UCSD sociologist David Phillips and his team examined 570,731 fatal collisions from 1994 to 2011 in what he characterized as the first nationwide research on traffic accidents caused by minimally buzzed drivers.

They found that even people with a blood-alcohol level of 0.01 percent are 46 percent more likely than a sober driver to be officially and solely blamed by accident investigators for causing a collision.

Phillips and his team used a federal database that reports blood-alcohol levels by 0.01 percent increments. They found that blame increases steadily and smoothly from 0.01 to 0.24 percent.

"We find no safe combination of drinking and driving—no point at which it is harmless to consume alcohol and get behind the wheel of a car," Phillips said. "Our data support both the National Highway Traffic Safety Administration's campaign that 'buzzed driving is drunk driving' and the recommendation made by the National Transportation Safety Board to reduce the legal limit to BAC 0.05 percent. In fact, our data provide support for yet greater reductions in the legal (blood-alcohol level)."

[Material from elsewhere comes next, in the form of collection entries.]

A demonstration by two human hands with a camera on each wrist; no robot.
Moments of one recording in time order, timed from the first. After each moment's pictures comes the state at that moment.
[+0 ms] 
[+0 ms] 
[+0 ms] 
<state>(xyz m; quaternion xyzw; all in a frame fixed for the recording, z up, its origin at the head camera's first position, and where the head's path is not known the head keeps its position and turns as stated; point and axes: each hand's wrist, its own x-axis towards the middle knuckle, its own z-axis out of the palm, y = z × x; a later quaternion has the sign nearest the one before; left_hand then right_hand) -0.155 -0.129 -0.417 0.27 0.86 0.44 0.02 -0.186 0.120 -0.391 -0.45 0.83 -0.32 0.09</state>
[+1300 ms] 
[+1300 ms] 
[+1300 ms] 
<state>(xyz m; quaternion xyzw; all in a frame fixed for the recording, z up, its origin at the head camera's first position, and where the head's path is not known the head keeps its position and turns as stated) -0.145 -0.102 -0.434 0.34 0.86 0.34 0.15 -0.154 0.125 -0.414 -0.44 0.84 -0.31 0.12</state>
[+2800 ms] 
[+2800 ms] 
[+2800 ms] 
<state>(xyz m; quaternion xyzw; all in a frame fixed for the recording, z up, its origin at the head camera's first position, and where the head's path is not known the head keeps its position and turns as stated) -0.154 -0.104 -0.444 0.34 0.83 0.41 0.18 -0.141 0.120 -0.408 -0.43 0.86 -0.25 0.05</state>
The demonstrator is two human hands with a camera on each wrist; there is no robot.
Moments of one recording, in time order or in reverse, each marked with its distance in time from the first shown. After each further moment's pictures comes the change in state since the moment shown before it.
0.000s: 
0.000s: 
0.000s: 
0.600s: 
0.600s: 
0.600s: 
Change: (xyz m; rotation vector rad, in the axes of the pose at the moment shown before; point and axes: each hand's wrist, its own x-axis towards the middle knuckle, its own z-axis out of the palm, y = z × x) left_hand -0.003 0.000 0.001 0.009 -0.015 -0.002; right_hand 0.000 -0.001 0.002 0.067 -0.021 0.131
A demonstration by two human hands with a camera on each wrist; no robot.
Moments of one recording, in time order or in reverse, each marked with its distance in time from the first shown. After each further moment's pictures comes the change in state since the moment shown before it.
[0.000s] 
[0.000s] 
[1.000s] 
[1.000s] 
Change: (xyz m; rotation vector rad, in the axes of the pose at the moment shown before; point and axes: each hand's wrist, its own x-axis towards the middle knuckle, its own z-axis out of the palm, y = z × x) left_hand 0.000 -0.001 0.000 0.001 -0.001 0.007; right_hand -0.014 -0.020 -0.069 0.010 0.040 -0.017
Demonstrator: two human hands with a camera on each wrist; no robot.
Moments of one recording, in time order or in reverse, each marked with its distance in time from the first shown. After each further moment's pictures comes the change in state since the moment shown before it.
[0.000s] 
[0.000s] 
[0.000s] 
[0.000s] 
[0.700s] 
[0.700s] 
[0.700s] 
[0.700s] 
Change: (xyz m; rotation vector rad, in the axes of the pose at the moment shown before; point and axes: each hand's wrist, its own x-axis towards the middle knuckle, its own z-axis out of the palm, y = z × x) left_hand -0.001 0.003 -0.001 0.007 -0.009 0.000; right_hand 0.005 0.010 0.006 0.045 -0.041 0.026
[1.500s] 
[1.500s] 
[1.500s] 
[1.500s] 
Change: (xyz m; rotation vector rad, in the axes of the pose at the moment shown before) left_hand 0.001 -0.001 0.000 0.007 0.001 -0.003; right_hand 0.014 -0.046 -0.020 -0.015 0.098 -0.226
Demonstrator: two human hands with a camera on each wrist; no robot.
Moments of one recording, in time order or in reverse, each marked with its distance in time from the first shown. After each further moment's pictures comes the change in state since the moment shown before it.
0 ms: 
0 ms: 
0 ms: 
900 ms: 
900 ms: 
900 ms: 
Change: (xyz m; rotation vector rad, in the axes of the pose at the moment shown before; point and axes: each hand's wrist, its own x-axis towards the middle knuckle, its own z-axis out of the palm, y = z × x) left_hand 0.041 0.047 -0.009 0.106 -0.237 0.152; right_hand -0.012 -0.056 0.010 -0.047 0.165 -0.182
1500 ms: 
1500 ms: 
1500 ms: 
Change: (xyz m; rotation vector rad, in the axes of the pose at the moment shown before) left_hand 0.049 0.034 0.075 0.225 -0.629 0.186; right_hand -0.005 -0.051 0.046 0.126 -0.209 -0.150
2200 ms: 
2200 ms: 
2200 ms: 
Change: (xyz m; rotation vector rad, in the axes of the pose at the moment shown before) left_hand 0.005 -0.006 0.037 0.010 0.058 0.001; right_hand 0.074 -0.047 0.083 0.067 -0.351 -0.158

He said police and judges -- along with the public at large -- treat the 0.08 percent blood-alcohol limit as "a sharp, definitive, meaningful boundary," and authorities not impose severe penalties on those below that standard.

"The law should reflect what official accident investigators are seeing," Phillips said.

More than 100 countries around the world have limits set at 0.05 percent or below, according to Phillips.

The study was published in Injury Prevention, a publication of the British Medical Journal.